* **EXERCISE GOAL**
Among the lines of the material below, count those holding "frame". Report the number by itself.

* **DATA SHOWN**
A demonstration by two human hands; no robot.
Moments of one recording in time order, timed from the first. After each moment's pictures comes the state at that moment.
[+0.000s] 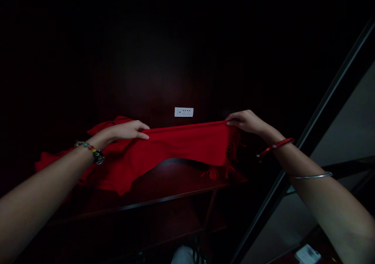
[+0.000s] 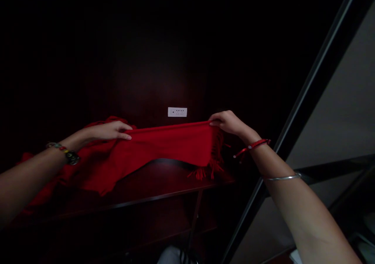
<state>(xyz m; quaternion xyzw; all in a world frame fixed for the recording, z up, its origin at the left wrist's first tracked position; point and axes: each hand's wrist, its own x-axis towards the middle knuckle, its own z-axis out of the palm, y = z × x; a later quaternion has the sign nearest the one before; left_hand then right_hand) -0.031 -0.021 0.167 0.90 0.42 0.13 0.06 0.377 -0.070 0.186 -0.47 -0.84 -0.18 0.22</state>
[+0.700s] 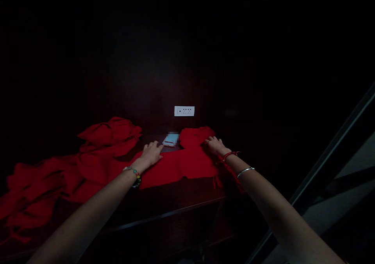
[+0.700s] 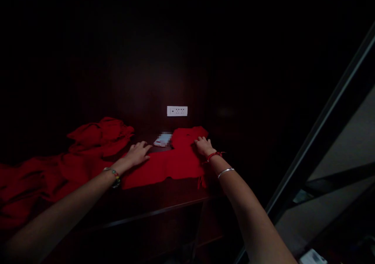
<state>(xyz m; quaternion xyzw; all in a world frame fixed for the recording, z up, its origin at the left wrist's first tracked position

* **EXERCISE OUTPUT**
2